Reputation: 101
How do I find a missing line in the dataframe and add a new one?
The DataFrame df
federalState hasParking Size
0 A False 154
1 A True 531
2 B False 191
3 B True 725
4 C True 54
5 D False 100
6 D True 656
For df['federalState']
the false for C
is missing
The final result should look like this
federalState hasParking Size
0 A False 154
1 A True 531
2 B False 191
3 B True 725
4 C False 89
5 C True 54
6 D False 100
7 D True 656
My code for adding the new line
df.loc[-1] = ['C', 'False' , 89] # adding a row
df.index = df.index + 1 # shifting index
df = too.sort_values(by=['federalState']) # sorting by index
But how do I find out that the line is missing? My if
-statement does not work
if ((df['federalState']=='C) and (df['hasParking']=='True')).any():
Upvotes: 1
Views: 78
Reputation: 7984
IIUC, you want to search within each lable of "federalState"
column that whether there are some missing values.

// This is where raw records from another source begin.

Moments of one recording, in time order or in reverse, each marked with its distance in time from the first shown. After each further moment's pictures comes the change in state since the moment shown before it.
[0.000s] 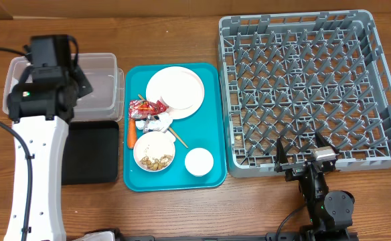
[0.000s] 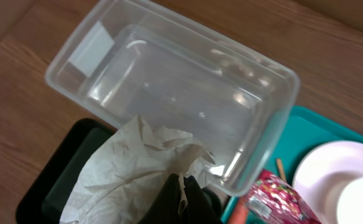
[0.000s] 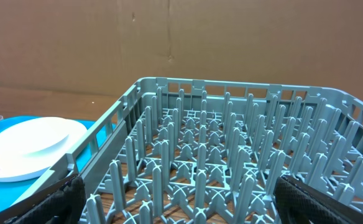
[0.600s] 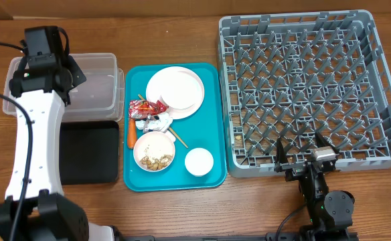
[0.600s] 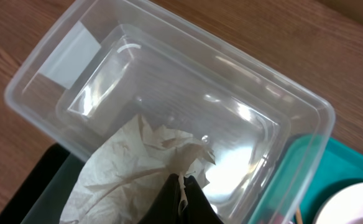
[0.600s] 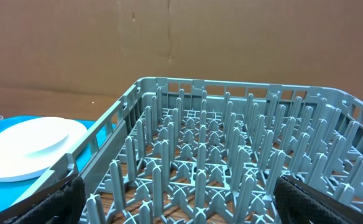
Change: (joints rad) left arm 0.069 0.189 0.000 0.171 0.052 0.031; right arm 0.000 0.000 0.000 0.000 0.000 0.000
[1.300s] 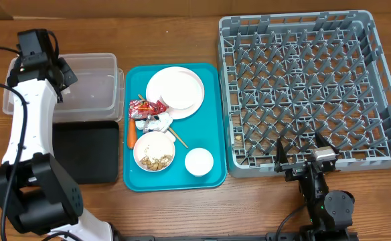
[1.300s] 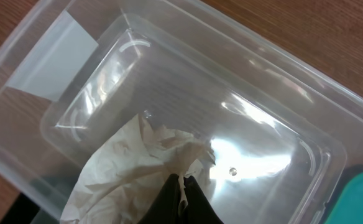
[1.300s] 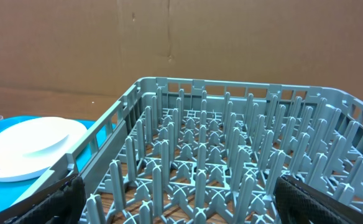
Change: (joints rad) left arm 0.111 0.174 0.000 0.130 0.062 0.061; right arm 0.000 0.000 0.000 0.000 0.000 0.000
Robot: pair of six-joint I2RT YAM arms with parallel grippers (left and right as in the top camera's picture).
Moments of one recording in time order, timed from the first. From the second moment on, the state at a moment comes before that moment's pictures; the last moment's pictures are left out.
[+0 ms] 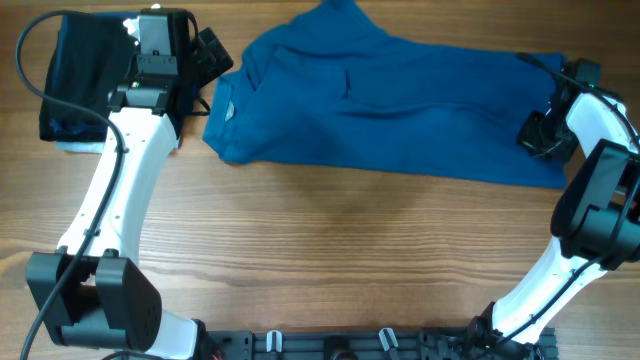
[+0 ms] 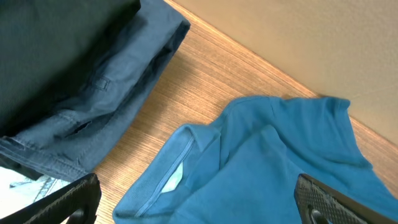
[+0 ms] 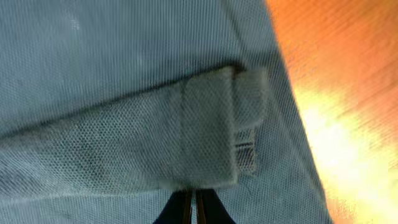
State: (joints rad) left arm -0.09 1.67 1.43 -0.55 -0.16 -0.59; right arm -0.37 2.10 1.46 -0.74 0.15 0.21
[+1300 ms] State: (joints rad) left arm -0.09 1.67 1.43 -0.55 -0.16 -0.59; right arm 0.33 2.15 1.48 -0.42 -0.19 -0.07
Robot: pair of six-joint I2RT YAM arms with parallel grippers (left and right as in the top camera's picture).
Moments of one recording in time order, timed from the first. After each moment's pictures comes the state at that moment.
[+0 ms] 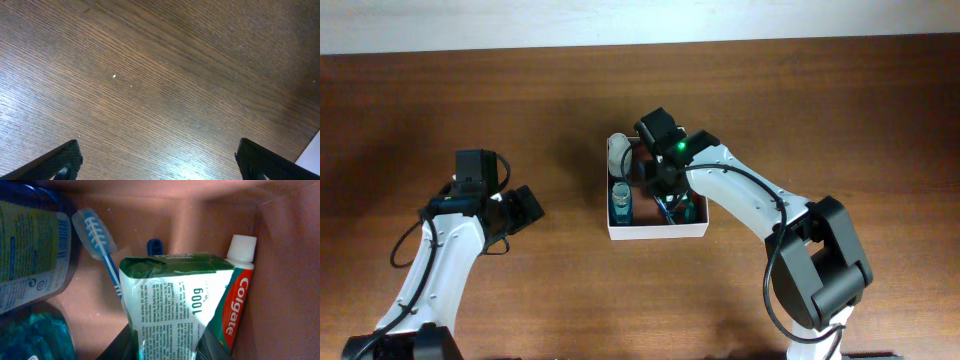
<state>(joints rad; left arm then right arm) 0.06 1.47 0.92 -0.74 -0.02 -0.48 0.55 1.98 1.46 -0.78 0.09 0.48</state>
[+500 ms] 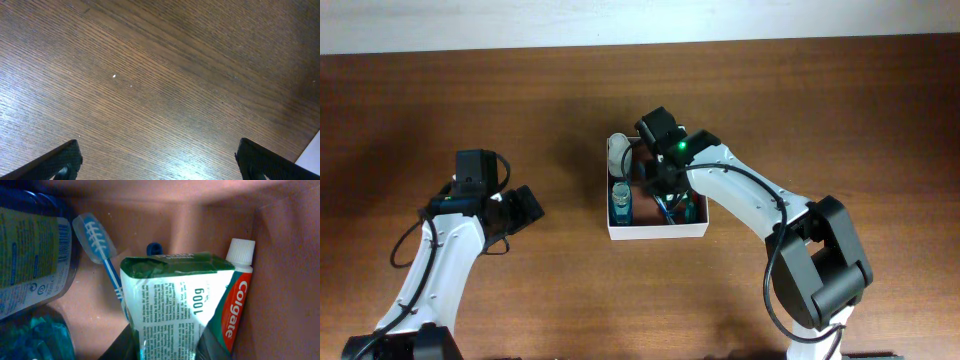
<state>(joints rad) 0.06 1.47 0.92 -0.74 -0.02 -0.48 0.54 1.98 1.46 -0.76 0.09 0.47</state>
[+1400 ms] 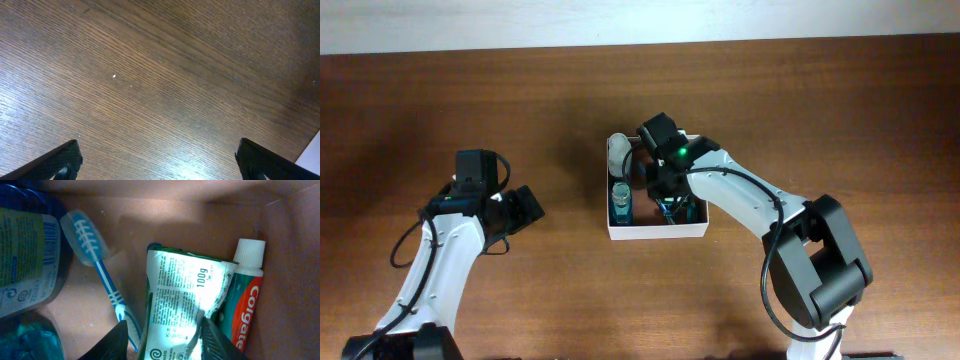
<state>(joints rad) 0.06 1.47 0.92 -0.74 -0.02 -0.48 0.54 1.98 1.40 -0.69 0.10 0.48</state>
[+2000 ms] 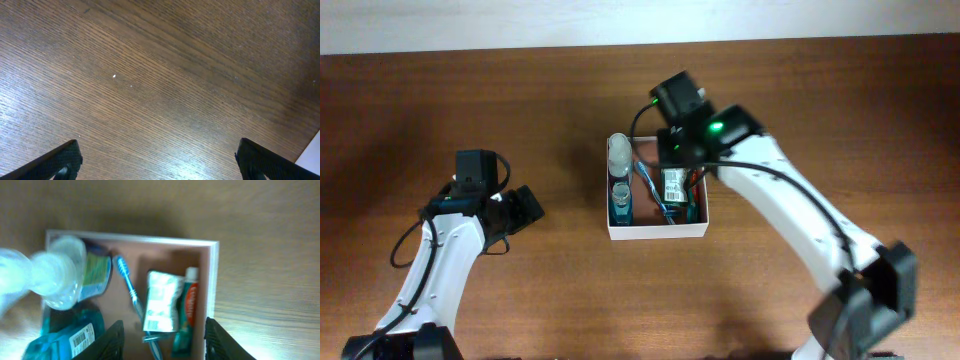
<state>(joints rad) 0.06 1.47 0.92 -0.74 -0.02 -0.48 0.51 1.79 1.64 -0.98 0.15 0.43</state>
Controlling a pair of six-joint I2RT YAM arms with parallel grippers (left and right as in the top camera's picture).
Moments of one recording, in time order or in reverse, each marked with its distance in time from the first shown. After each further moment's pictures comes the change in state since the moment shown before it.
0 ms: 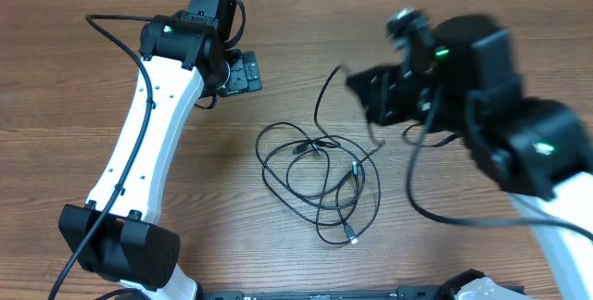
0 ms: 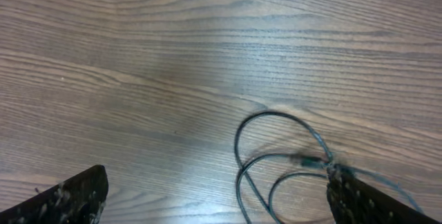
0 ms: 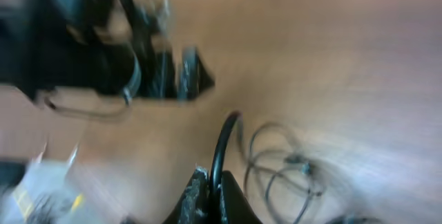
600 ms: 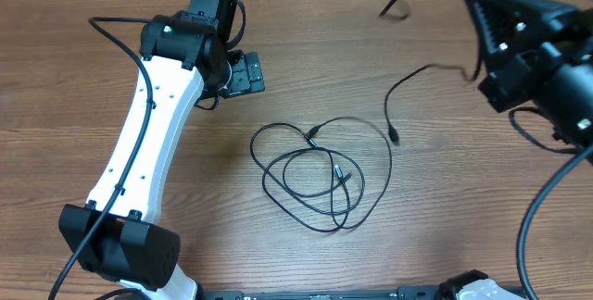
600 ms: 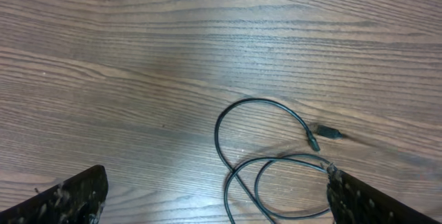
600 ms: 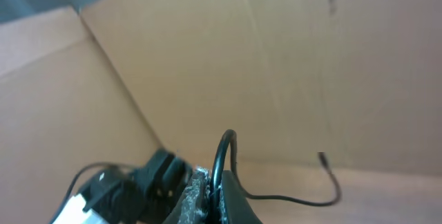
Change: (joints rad) left arm -0.001 0.000 0.000 -0.006 0.047 0.000; right arm -0.090 -0.026 0.528 0.006 0.190 -0.035
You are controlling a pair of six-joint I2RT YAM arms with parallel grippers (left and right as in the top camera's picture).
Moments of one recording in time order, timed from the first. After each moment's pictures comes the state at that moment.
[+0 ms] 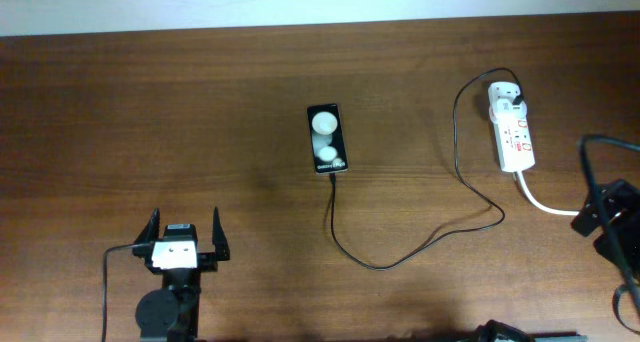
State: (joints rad) left arm -0.04 0.01 0.01 -0.07 -0.08 0.09; right arm -0.45 1.01 1.88 -1.63 -0.01 0.24
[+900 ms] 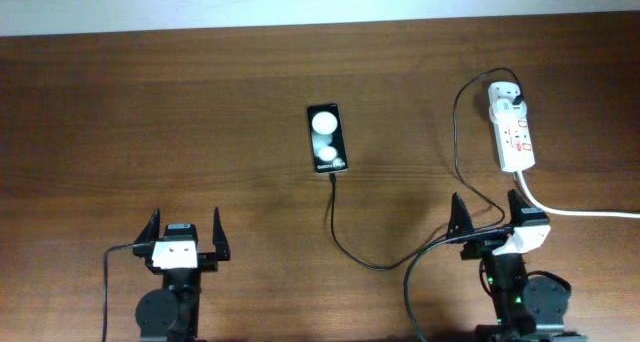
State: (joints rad) left arm -0.04 0.02 0.01 -0.08 -0.07 0.09; right arm -0.06 0.02 0.09 -0.10 -0.12 0.12
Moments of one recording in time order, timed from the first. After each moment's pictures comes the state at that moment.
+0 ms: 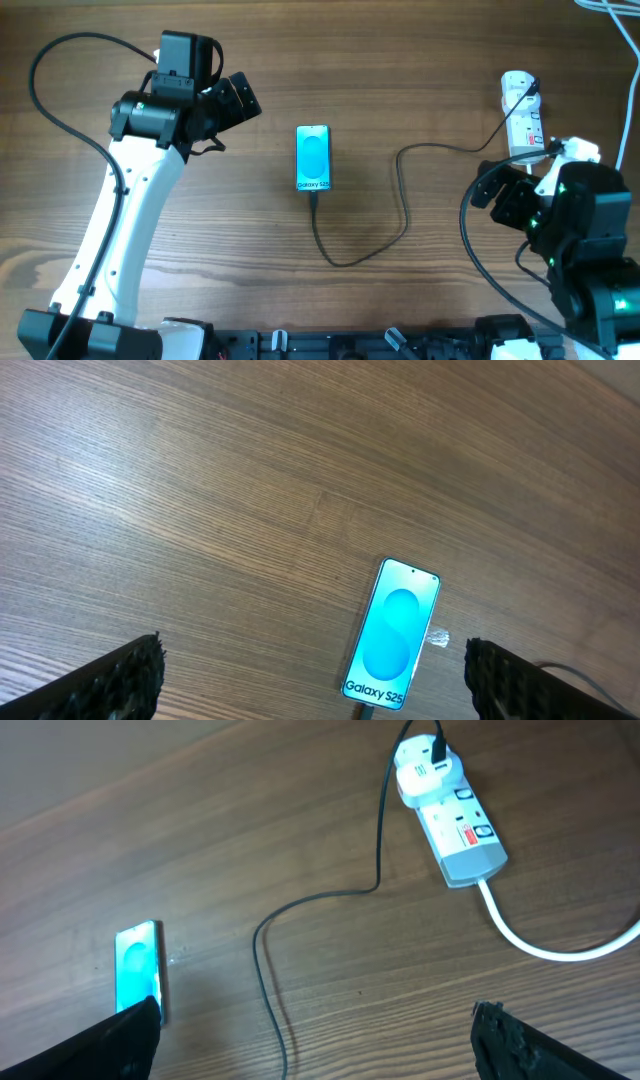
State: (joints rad) left arm -0.18 1.51 1.45 -0.96 -0.06 -0.57; right arm 0.08 0.79 1.05 -1.00 0.07 0.41
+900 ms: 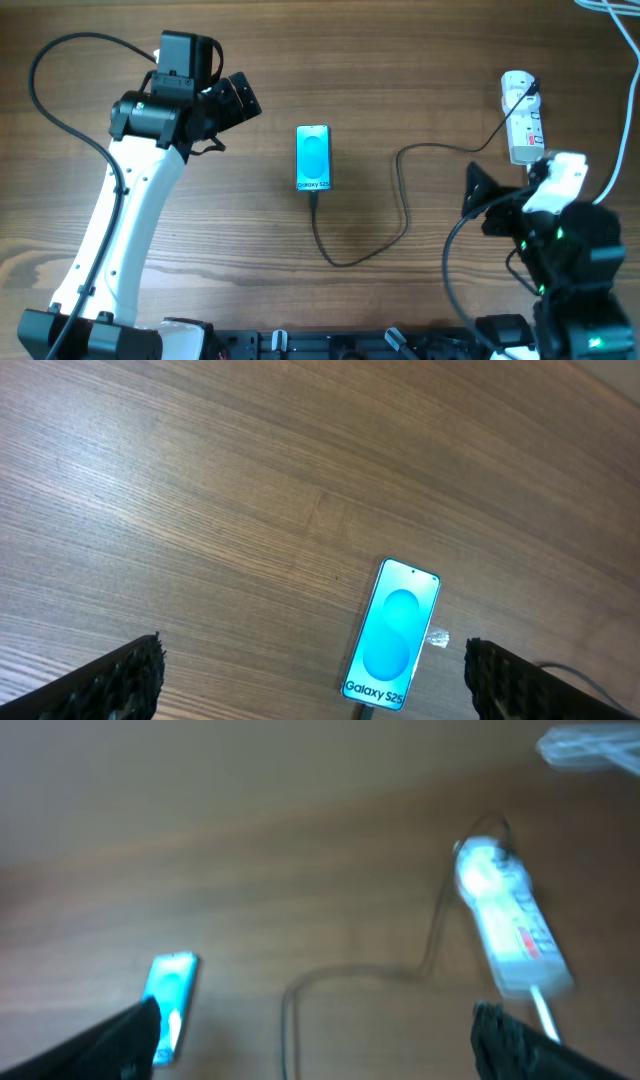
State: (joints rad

To find elements that do not have the same unique values, you can first do groupby
and then check unique elements in the hasParking
column with nunique()
.
df.groupby("federalState")["hasParking"].nunique()
federalState
A 2
B 2
C 1
D 2
Name: hasParking, dtype: int64
To check existence of a particular element in a group, you can try
df.groupby("federalState")["hasParking"].apply(lambda g: g.isin([False]).any())
federalState
A True
B True
C False # does not contain False
D True
Name: hasParking, dtype: bool
Upvotes: 1
Reputation: 862406
For chain condition use &
for and
. If hasParking
is boolean == True
should be omit.
There is difference between True
- as boolean
and 'True'
as string
, I think you need remove ''
because boolean column.
if ((data['federalState']=='C') & (data['hasParking'])).any():
#same as
#if ((data['federalState']=='C') & (data['hasParking'] == True)).any():
And for first is possible after sorting add reset_index
for default index
:
df.loc[-1] = ['C', False , 89] # adding a row
df = df.sort_values(by=['federalState']).reset_index(drop=True)
print (df)
federalState hasParking Size
0 A False 154
1 A True 531
2 B False 191
3 B True 725
4 C True 54
5 C False 89
6 D False 100
7 D True 656
print (df.dtypes)
federalState object
hasParking bool
Size int64
dtype: object
For find missing values use:
df1 = df.set_index(['federalState','hasParking'])['Size'].unstack().unstack().reset_index(name='val')
print (df1)
hasParking federalState val
0 False A 154.0
1 False B 191.0
2 False C NaN
3 False D 100.0
4 True A 531.0
5 True B 725.0
6 True C 54.0
7 True D 656.0
a = df1.loc[df1['val'].isnull(), ['federalState','hasParking']]
print (a)
federalState hasParking
2 C False
Upvotes: 3